Naive Flocking | Uniform Grid-Based Flocking | Coherent Grid-Based Flocking |
![]() |
![]() |
![]() |
10,000 Boids, Screen Scale 100, 128 Blocks |
For capturing an accurate metric reflecting the computational performance, we turn off the visualization of the boids so that the reported frame rate reflects the simulation only.
![]() |
---|
Screen Scale 100, 128 Blocks, Cell Width: 2X of Neighbour Search Radius |
- For the Naive Method, the frame rate drops exponentially as the number of particles increases. This is expected because in this implementation, each particle checks every other particle, and thus the O(n2) algorithm can be held responsible for the fall-off represented in the graph.
- For the Uniform & Coherent Grid-Based Methods, the performance initially remains the same, and in fact increases for a while for the Coherent method. This can be attributed to the reduced search space, and the increase in performance could be from the overhead of removing indirection for sparser grids - as grids become denser, we start seeing the pay-off for removing the indirection before updating velocities for each particle. However, the frame rate falls off for both the methods after a certain point as grids become too dense and the search space starts increasing again.
Q: For each implementation, how does changing the block count and block size affect performance? Why do you think this is?
![]() |
---|
Screen Scale 100, 20,000 Boids, Cell Width: 2X of Neighbour Search Radius |
- The FPS increases up to the point the block size becomes 32. This is because the warp size for NVIDIA graphic cards is 32, and block sizes smaller than that would result in unused threads in each warp, thus requiring more number of cycles.
- Further increasing the block size had little effect on performance, this might be related to the fact that we increased the block size in multiples of 2, and since the warp size is fixed at 32 and the GPU does not necessarily execute all warps of a block in order, the larger blocks were still divided into warps and executed in similar way as the smaller blocks.
Q: For the coherent uniform grid: did you experience any performance improvements with the more coherent uniform grid? Was this the outcome you expected?
The coherent grid does perform better than the unifrom grid, especially for larger number of boids. This was indeed the expected outcome, since the indirection layer introduced in the lookup for unifrom grid in the velocity update introduces significant overhead. Making that memory contiguous surely gives a good performance boost. What was interesting to see was the uniform grid performing better for lesser number of boids. This, as talked before, can be attributed to the overhead of removing the indirection layer not contributing enough to offset the performance in its favor for lesser number of boids.
Q: Did changing cell width and checking 27 vs 8 neighboring cells affect performance?

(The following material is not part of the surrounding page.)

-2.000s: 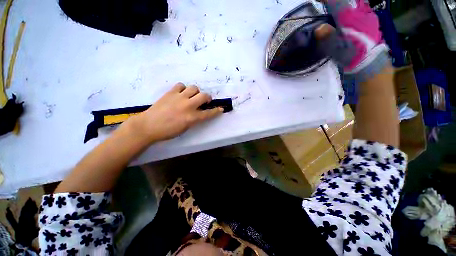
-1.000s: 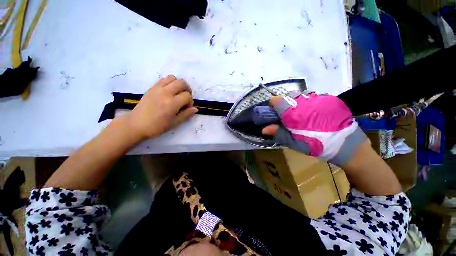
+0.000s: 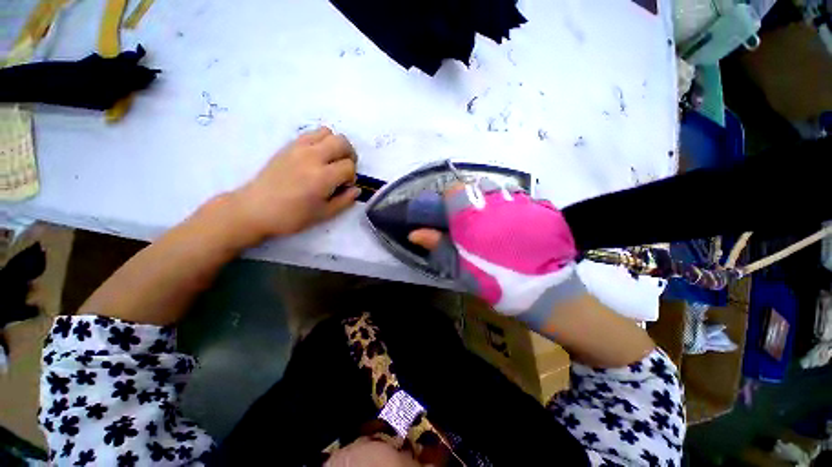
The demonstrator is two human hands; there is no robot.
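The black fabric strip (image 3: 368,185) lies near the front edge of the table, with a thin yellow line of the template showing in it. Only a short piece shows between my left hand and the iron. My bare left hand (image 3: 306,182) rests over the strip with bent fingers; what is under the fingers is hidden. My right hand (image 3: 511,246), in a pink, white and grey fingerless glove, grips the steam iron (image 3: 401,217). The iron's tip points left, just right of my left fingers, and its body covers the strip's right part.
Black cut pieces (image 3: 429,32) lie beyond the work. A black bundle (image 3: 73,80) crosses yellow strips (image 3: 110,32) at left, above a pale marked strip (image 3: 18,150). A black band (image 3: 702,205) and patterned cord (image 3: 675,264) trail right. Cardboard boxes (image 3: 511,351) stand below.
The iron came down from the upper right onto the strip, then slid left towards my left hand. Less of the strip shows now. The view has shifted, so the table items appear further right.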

Why or why not?
![]() |
---|
1000 Boids, Screen Scale 100 |
![]() |
---|
500,000 Boids, Screen Scale 100 |
- For the Sparse case, we see an initial FPS increase but then it remains constant. This makes sense, as the number of particles itself is very less, so the number of searches aren't very large regardless of the grid size.
- For the Dense case, we see an initial FPS increase but then it drops. The increase can be explained by tighter grids having lesser number of boids and therefore resulting in an overall lesser number of checks. But the larger grid sizes begin to introduce more checks per boid, hence the drop in performance.